# Choosing a hedgehog?



## Sherlock (Apr 18, 2014)

Hi, I was just wondering what sort of behavior you should look for when picking out a hedgehog? I just have seen so many posts about hedgehogs needing months to get used to you and balling up after you wake them even after a long time and was just curious how timid a hedgehog would be when you first meet that could still be a good pet. Also, I'd really like to give a hedgehog who really needs a home one but since I've never had one is it a better idea to go with a hedgehog you know more about the past of? Thanks!


----------



## Sherlock (Apr 18, 2014)

Omg I would love to adopt this one (still working on the parents) does she look healthy to you guys? http://orlando.craigslist.org/pet/4433421957.html


----------



## kuroneko (Apr 4, 2014)

one things for sure, she's a cutie...


----------



## Sherlock (Apr 18, 2014)

Anyone else have advice?


----------



## Darcyroach (Feb 7, 2014)

I would maybe talk to the person selling her first and ask any questions and make sure the hedgie has no health issues

Sent from Petguide.com Free App


----------



## Sherlock (Apr 18, 2014)

Of course but what is a reasonable way for a hedgehog to react to strangers? I just want to know how to tell what sort of temperament one would have before buying.Thanks!


----------



## Darcyroach (Feb 7, 2014)

Every hedgie is different. Some hedgies might be scared around strangers and ball up and huff while others will come out right away and ready to explore

Sent from Petguide.com Free App


----------



## lilsurfergrlsp (Dec 13, 2013)

I think it's important to find a breeder, or owner (if you're trying to adopt), that's handled their hedgies a lot and socialized them well. 

For instance, when I first when I first met my girl when she was about 6 weeks old, she wasn't nervous at all. She was sniffing everything eagerly, and wanted to explore. That's because my breeder handled the babies frequently. However, it still took her a while to warm up to me (as it would be with any hog). 

But as Darcyroach said, it really depends on the hedgehog's personality. And usually, a hedgehog will ball up and hiss when they're interacting with anything they're not familiar with.
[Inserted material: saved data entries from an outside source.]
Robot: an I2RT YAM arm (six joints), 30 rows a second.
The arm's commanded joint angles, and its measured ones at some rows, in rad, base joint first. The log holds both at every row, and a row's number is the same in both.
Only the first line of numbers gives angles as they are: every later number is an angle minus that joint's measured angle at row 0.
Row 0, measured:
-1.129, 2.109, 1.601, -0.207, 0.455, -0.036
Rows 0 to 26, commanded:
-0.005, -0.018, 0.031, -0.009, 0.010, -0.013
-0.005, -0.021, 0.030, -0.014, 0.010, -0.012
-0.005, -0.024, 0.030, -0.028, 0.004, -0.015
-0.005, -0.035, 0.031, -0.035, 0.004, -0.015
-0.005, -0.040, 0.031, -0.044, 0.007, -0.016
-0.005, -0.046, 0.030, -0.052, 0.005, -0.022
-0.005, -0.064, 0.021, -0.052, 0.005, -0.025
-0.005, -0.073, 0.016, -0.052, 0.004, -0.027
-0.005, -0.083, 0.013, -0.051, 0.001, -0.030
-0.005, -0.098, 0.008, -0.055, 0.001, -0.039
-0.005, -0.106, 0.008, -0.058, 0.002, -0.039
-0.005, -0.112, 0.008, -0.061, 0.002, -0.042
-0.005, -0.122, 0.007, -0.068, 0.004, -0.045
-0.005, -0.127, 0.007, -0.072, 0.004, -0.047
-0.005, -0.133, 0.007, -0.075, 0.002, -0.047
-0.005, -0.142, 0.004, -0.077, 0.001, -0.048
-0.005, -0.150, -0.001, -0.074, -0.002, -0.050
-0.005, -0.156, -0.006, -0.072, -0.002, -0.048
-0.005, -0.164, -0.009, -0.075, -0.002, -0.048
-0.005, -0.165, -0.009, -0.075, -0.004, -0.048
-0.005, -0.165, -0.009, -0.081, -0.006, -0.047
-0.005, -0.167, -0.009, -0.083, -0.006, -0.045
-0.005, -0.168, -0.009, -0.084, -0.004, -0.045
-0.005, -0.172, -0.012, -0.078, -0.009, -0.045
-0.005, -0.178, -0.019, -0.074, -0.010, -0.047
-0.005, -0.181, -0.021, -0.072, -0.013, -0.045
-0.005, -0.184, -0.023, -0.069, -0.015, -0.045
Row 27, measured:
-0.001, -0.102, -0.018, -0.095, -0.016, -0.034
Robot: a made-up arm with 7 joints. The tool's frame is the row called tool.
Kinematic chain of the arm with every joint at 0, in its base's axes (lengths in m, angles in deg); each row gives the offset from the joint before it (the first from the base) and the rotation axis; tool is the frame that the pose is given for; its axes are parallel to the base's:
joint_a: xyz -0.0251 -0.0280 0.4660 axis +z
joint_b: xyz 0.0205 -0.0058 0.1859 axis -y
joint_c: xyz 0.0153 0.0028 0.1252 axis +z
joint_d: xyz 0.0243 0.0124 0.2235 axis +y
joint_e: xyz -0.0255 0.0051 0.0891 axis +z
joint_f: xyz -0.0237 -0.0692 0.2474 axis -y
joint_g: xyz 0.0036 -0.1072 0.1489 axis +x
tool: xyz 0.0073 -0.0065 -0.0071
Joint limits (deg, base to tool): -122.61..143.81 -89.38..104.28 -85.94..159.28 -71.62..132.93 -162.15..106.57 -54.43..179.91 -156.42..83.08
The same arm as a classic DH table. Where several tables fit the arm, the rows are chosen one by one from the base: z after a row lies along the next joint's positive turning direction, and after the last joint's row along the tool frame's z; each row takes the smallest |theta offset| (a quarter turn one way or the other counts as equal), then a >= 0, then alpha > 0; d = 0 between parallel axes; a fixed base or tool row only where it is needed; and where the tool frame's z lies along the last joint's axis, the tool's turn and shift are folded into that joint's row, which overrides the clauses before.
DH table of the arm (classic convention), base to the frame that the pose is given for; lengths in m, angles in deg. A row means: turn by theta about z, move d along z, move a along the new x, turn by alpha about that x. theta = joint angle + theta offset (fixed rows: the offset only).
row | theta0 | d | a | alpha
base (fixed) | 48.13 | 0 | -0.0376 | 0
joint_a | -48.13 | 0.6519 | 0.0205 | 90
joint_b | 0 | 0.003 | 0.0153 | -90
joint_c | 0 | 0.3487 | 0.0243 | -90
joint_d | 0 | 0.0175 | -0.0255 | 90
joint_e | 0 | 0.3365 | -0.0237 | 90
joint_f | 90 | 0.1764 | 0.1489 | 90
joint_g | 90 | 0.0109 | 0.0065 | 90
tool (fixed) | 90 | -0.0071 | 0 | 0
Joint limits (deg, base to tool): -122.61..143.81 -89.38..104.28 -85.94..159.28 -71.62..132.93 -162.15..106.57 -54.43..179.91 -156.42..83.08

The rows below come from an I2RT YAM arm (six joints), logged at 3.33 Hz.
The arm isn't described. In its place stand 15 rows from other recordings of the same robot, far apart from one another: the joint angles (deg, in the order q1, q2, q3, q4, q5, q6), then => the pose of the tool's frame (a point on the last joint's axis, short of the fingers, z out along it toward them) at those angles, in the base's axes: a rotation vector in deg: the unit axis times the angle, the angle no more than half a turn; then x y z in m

You won't know if a particular hedgehog will be a "good pet" until they've bonded with you, and their true personalities come out.


----------



## Sherlock (Apr 18, 2014)

Thank you, That's exactly what I was looking for. I am more interested in adopting for sure and just wanted to know what to expect


----------



## lilsurfergrlsp (Dec 13, 2013)

No problem! Keep us updated with your adoption! Oh, and the hedgie that you posted the ad for is very cute! I'm not an expert, but she looks a little underweight, but it's hard to tell with the pictures. Definitely ask her owner how often she's handled, the type of food she's on, and what her routine is (what time her light schedule is, etc). Good luck


----------



## Sherlock (Apr 18, 2014)

They want her gone today but I'm not ready to adopt so soon .Hopefully someone else can give her a good home.


----------



## Darcyroach (Feb 7, 2014)

You should try and find a good breeder to adopt from. They will be at the best health if you find a trig worthy breeder

Sent from Petguide.com Free App


----------



## DexluvsPie (Apr 17, 2014)

I noticed you're near Orlando. I just bought my hedgie from a great breeder in Bartow, which is very close by Orlando, called Hurricane Hedgehogs. I know she has another litter coming at the end of this month and she offers a great warranty for the health of the babies. We only got our girl a week ago but she is very nice and healthy. Check out her website. Good luck!


----------



## Shaddybear (Apr 9, 2014)

I'm no expert but IMO she looks younger then 3 month.. I got my hog when he was 3 months old n he didn't have that 'baby' look anymore.. Maybe it's her coloring that makes her look that way to me? I would jus make sure of her age, cuz if she is younger she might go thru a quilling stage with u, and at least u would expecting it instead of being a nervous wreck when she starts losing quills and is extra grumpy... But she is adorable!!  I found my hog on craiglist, and I was lucky to find a nice person who just truly couldn't take care of him anymore, but he wasn't neglected in the mean time.. With any pet being bought thru ads, u always have to be a little wary cuz sometimes they just wanna make money and will sell sick pets  sad I know, but people are monsters  not saying that person is, jus ask alot of questions, and go with ur gut  best of luck!!


----------



## Sherlock (Apr 18, 2014)

Thank you all! I'll definitely check out hurricane hedgehogs although finding one that really needs a home would be preferred. And you are probably right about the underweight/age thing, they seemed to be missing some important equipment in their supplies like a heating set up (although it's Florida so I suppose not as nessacary) and the owner having found out she was allergic she probably didn't handle her a lot.


----------



## Amberhae (Apr 28, 2014)

Sherlock! Did u end up getting her? I actually saw the add for her as well and considered getting her, but she was sold. So I ended up getting a boy. She's so cute.


----------



## Sherlock (Apr 18, 2014)

No, but I'm so happy to hear someone gave her a home! And congratulations on your new hedgehog!


----------